Problem requirements:
Reproduce exactly the line that contains "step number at" and all lines that follow it in the records below, ending with the last one.

Task input:
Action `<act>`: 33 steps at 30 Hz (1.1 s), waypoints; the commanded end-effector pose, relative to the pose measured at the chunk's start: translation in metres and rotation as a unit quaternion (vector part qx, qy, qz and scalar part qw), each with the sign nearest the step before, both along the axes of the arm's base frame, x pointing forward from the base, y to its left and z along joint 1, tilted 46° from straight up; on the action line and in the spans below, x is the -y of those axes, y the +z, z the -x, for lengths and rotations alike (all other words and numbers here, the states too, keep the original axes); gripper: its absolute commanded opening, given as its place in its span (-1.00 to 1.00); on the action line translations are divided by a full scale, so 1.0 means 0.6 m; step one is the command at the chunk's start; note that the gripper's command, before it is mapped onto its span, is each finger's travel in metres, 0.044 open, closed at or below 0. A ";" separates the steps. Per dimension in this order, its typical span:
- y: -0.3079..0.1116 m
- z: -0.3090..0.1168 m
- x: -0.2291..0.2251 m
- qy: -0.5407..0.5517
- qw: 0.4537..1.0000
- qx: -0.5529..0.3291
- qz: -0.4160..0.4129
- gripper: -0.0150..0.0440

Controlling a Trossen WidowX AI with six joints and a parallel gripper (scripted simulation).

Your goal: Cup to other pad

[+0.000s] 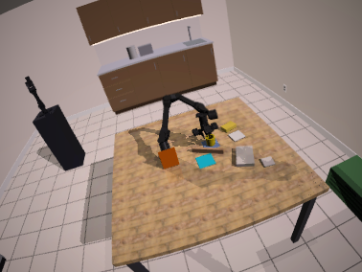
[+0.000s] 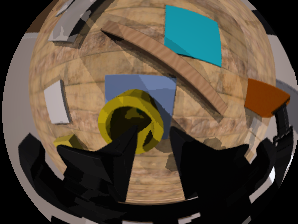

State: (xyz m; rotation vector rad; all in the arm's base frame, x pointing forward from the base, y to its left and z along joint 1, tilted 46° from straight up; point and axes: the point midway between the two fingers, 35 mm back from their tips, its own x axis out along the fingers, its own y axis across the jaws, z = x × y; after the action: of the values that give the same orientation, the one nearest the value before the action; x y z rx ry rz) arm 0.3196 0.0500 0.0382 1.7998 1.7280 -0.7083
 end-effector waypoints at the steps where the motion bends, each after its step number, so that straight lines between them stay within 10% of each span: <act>1: -0.012 0.004 -0.011 -0.001 1.000 -0.006 -0.004 0.07; 33: -0.036 0.002 -0.040 0.001 1.000 -0.002 -0.003 -0.13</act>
State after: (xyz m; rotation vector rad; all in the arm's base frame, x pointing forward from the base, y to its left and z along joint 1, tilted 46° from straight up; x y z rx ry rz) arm 0.3180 0.0741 0.0163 1.8020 1.7357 -0.7092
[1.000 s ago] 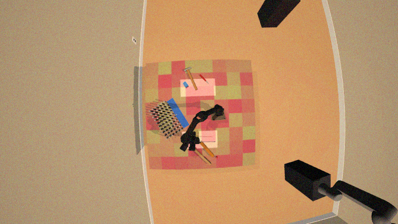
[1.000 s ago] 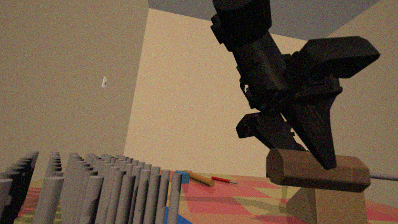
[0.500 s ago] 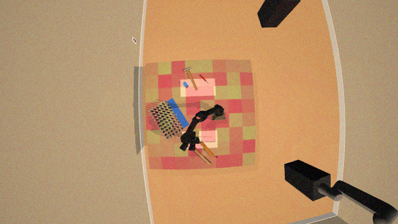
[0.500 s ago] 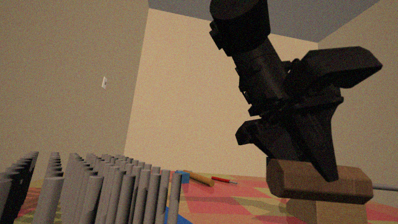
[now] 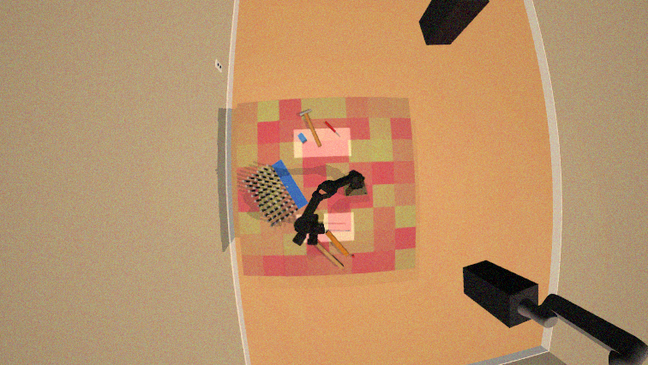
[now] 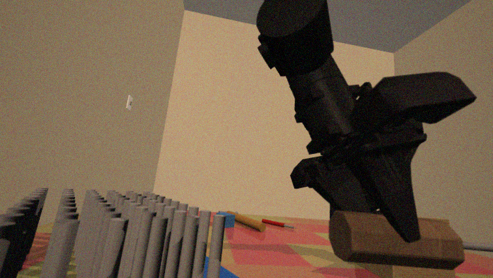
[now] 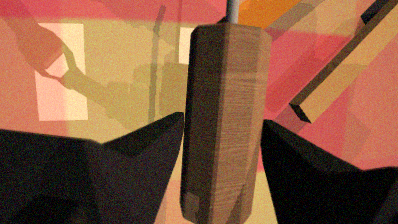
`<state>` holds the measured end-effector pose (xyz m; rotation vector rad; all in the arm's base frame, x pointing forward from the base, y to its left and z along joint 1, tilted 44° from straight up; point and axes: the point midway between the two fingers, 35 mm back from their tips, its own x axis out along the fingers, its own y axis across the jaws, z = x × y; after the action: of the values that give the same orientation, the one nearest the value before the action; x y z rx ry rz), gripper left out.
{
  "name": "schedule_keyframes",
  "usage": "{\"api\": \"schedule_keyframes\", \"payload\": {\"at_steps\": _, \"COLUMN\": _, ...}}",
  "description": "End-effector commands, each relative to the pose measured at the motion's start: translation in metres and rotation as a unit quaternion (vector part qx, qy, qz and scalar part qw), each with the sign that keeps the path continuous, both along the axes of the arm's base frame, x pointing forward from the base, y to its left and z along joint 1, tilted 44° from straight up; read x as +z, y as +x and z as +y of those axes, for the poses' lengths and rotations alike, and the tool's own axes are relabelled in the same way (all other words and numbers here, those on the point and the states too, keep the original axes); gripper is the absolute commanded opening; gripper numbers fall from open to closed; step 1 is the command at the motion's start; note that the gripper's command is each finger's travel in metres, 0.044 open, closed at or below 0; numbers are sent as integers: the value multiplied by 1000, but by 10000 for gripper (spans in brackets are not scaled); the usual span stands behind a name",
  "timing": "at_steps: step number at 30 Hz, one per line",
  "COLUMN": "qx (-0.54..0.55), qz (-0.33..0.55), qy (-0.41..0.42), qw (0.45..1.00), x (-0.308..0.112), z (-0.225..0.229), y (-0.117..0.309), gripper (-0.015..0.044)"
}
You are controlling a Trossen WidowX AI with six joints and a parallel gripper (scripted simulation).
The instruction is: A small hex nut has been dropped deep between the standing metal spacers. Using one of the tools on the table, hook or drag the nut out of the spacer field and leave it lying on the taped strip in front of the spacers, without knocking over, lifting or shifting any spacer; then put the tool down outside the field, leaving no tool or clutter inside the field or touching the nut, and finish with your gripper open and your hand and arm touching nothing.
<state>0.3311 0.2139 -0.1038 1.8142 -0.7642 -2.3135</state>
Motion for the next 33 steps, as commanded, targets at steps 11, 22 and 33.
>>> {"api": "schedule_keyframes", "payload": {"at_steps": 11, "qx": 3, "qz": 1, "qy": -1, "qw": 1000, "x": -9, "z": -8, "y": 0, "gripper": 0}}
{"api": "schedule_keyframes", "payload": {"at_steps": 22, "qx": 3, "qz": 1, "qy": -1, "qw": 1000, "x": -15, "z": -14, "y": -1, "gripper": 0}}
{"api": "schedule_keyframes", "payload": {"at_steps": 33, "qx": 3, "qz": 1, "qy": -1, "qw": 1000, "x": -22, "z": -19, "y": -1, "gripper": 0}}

Response to the exercise:
  "timing": "at_steps: step number at 30 Hz, one per line",
  "COLUMN": "qx (-0.54..0.55), qz (-0.33..0.55), qy (-0.41..0.42), qw (0.45..1.00), x (-0.308..0.112), z (-0.225..0.229), y (-0.117..0.309), gripper (-0.015..0.044)"
}
You are controlling a Trossen WidowX AI with six joints and a parallel gripper (scripted simulation).
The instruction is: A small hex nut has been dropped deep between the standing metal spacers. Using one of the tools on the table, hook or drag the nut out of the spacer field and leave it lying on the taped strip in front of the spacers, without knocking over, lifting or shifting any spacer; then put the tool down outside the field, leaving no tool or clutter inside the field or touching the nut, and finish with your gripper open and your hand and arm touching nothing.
<state>0.3311 0.2139 -0.1038 1.8142 -0.7642 -2.3135</state>
Motion for the next 33 steps, as commanded, targets at steps 11, 22 and 33.
>>> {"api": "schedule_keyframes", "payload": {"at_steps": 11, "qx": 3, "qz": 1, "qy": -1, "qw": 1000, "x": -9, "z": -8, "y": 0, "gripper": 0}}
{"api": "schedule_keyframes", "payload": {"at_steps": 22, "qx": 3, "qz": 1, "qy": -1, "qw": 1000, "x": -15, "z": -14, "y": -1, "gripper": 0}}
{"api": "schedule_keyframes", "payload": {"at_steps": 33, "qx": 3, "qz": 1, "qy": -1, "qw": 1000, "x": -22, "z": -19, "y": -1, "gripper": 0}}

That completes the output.